[Work required]: Look through the data below for the line with "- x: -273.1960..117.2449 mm" and the line with "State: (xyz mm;", then transcribe exactly from the first through the second, leaving out all pictures.

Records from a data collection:
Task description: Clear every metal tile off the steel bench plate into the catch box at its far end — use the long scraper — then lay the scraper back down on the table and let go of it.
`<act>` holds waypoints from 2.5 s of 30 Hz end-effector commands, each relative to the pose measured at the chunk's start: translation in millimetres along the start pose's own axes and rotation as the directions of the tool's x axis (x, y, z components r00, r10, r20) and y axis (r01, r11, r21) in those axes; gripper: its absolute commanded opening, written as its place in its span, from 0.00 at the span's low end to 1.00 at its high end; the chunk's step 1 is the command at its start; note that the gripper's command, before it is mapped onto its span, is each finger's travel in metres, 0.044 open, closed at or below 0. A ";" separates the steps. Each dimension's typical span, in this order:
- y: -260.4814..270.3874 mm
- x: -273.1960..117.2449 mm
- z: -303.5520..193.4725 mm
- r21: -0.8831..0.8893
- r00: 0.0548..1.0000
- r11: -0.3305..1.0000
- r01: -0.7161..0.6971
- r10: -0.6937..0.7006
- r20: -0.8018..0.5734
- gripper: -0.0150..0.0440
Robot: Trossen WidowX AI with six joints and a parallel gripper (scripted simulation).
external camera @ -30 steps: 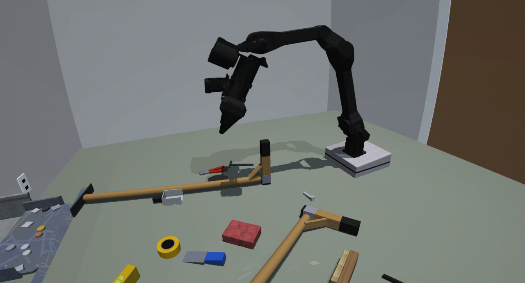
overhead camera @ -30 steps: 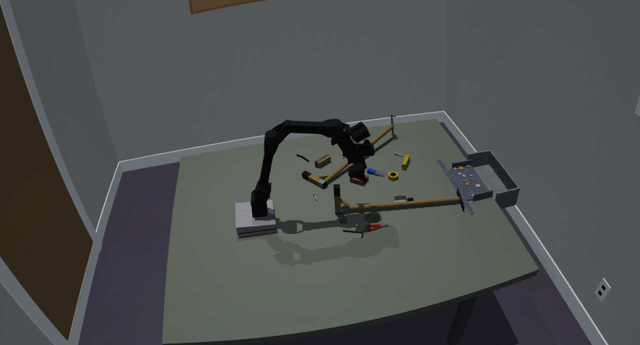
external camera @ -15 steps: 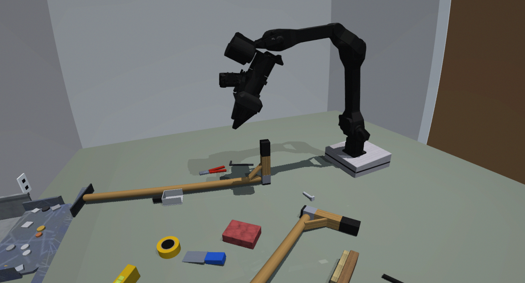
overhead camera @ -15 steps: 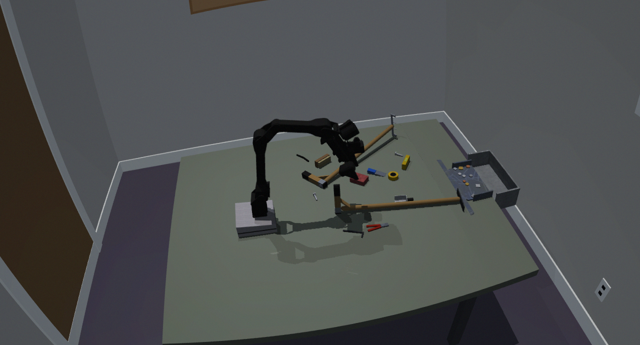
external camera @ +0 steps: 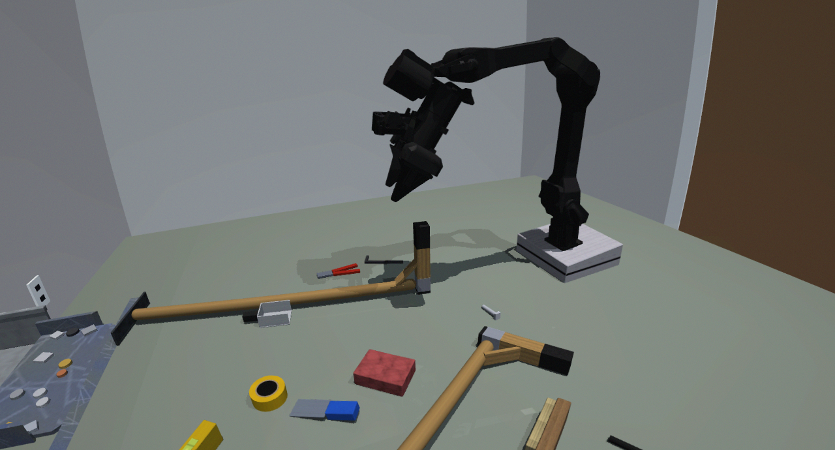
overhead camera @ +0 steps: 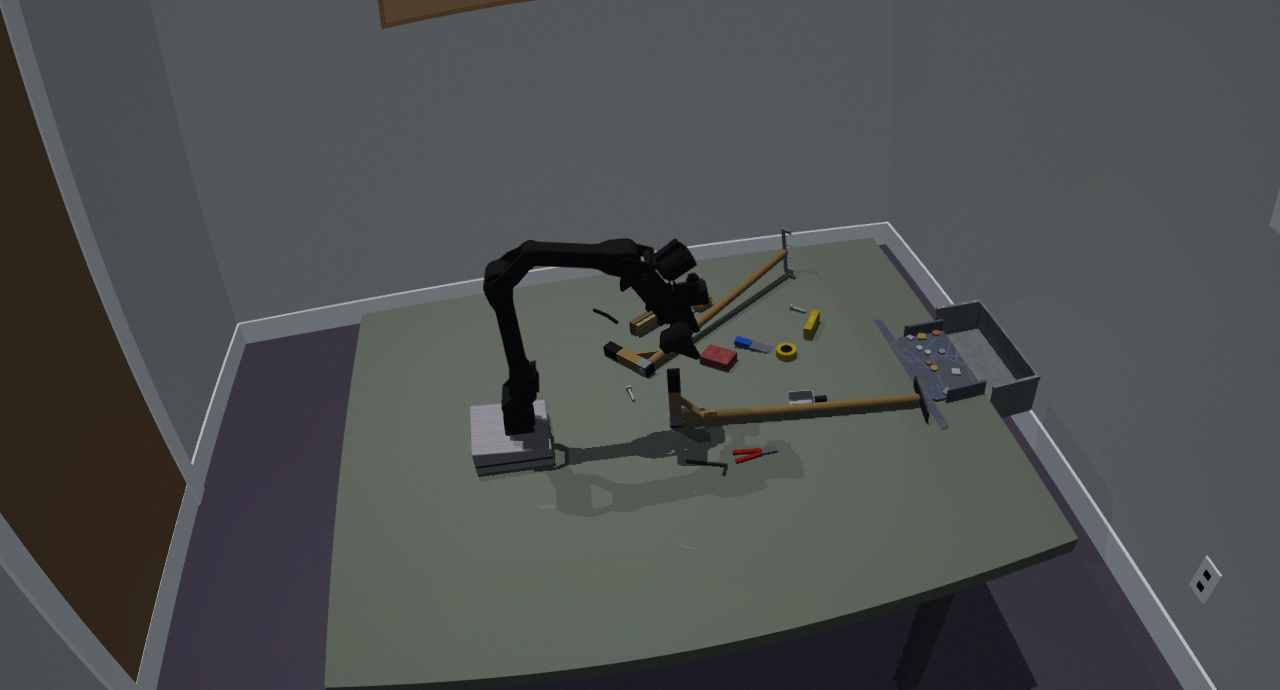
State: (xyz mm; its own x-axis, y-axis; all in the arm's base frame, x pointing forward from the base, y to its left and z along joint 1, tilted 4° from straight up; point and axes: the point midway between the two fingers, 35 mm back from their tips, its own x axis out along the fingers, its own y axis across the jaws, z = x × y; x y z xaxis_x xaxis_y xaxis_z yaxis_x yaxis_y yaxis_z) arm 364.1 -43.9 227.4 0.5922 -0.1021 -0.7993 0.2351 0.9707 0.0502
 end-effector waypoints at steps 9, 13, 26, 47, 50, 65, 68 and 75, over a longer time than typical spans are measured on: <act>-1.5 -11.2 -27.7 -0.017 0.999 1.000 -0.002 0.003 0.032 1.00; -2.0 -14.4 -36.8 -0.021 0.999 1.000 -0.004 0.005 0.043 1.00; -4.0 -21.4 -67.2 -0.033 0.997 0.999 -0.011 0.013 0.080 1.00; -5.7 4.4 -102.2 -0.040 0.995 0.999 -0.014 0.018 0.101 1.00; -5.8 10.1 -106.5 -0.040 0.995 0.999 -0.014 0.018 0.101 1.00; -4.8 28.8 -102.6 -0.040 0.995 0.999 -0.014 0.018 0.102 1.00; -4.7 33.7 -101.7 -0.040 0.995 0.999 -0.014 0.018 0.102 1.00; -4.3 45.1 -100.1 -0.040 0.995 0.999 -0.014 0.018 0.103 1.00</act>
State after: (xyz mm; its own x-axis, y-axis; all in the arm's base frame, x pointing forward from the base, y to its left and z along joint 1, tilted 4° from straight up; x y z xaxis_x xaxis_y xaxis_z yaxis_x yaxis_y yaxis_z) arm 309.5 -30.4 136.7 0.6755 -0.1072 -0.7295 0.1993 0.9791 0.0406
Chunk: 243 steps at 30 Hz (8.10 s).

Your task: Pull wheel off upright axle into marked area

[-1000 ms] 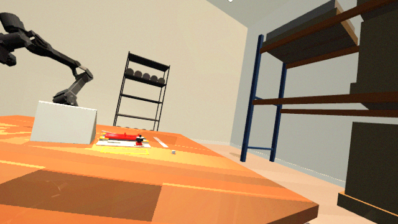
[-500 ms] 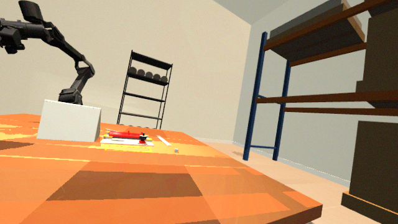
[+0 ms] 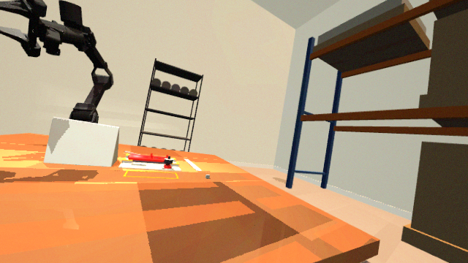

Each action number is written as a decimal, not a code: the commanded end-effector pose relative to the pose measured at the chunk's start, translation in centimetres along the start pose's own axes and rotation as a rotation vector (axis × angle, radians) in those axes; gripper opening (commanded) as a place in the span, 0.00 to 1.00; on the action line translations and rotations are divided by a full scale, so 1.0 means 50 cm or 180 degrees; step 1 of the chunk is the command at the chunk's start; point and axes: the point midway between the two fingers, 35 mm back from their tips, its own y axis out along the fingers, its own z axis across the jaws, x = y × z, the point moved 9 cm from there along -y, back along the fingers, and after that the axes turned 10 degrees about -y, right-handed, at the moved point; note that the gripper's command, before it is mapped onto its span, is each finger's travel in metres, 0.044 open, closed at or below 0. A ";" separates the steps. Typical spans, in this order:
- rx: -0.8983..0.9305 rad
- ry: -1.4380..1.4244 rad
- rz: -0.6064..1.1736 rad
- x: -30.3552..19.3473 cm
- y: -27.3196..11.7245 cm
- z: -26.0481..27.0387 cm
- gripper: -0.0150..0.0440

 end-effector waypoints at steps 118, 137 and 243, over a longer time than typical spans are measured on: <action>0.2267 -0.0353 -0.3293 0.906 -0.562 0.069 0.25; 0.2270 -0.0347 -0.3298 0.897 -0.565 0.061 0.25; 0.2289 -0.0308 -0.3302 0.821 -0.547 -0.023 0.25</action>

[Response]:
- x: -273.1960..117.2449 mm
- z: -303.5520..193.4725 mm
- r21: -0.8831..0.8893
- r00: 0.0548..1.0000
- r11: -0.3305..1.0000
- r01: -0.7161..0.6971
- r10: -0.6937..0.7006
- r20: -0.8018..0.5734
- gripper: -0.0150..0.0440
Robot: Trossen WidowX AI with six joints and a parallel gripper (scripted simulation).
external camera @ -30 steps: 
overhead camera @ -30 steps: 
external camera @ -15 steps: 
overhead camera @ -15 steps: 
external camera @ +0 steps: 
overhead camera @ +0 steps: 
State: (xyz mm; its own x-axis, y-axis; all in the arm's base frame, x pointing forward from the base, y to its left and z along joint 1, tilted 4° from straight up; point and axes: the point midway between the two fingers, 35 mm back from their tips, its own x axis out along the fingers, its own y axis across the jaws, z = x × y; x y z xaxis_x xaxis_y xaxis_z yaxis_x yaxis_y yaxis_z) arm 364.1 -43.9 227.4 0.5922 -0.1021 -0.7993 0.2351 0.9707 0.0502

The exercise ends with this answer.